* TASK TO CARRY OUT: Reproduce this listing from its first line through the line with "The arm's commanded", inclusive, leaving out all that follows.

───── DATASET EXCERPT

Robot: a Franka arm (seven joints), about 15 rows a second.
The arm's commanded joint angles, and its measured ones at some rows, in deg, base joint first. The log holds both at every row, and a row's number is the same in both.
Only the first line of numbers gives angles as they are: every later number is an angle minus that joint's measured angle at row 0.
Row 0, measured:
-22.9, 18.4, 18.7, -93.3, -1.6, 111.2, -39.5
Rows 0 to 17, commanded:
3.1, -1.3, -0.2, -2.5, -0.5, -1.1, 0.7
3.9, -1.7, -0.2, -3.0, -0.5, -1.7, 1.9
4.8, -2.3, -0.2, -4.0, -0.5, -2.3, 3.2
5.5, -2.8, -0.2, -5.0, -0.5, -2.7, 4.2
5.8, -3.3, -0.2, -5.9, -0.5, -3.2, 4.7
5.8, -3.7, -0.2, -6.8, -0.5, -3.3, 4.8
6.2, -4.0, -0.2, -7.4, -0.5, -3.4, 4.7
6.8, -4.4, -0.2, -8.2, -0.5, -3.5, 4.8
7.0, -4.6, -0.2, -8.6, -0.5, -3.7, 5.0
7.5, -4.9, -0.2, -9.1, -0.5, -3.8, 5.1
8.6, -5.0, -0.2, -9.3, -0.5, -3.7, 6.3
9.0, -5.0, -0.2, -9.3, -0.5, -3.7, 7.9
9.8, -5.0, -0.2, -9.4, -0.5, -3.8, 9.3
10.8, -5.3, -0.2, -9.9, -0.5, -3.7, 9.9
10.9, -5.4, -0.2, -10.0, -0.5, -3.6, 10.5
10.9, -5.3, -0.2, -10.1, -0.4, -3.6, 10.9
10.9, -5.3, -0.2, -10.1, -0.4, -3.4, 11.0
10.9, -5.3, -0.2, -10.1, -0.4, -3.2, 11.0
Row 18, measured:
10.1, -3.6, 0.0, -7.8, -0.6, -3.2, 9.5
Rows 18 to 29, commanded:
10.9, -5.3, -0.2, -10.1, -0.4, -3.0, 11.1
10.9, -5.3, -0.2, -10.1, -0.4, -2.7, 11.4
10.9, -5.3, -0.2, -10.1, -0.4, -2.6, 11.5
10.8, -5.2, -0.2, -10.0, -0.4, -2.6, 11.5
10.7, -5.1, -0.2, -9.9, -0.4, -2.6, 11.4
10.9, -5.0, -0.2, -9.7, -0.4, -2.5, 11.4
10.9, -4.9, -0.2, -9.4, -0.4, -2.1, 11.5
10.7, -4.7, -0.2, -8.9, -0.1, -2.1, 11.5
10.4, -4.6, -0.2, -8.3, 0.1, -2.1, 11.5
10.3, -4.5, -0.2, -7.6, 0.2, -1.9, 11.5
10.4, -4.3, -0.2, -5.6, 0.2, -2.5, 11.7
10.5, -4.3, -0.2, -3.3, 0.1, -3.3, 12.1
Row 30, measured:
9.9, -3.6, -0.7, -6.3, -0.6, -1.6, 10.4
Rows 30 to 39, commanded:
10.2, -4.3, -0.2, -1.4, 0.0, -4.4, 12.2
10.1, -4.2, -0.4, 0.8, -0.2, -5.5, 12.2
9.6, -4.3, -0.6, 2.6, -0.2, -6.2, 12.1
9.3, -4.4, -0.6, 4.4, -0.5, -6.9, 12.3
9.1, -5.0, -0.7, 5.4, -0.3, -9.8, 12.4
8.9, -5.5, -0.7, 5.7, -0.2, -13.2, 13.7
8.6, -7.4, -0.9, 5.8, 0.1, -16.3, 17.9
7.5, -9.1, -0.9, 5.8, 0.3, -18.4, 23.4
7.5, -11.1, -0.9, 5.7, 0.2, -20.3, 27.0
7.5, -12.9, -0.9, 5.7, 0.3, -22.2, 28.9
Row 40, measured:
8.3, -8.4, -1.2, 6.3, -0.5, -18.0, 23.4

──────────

* ANSWER SPACE:
Robot: a Franka arm (seven joints), about 15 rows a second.
The arm's commanded joint angles, and its measured ones at some rows, in deg, base joint first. The log holds both at every row, and a row's number is the same in both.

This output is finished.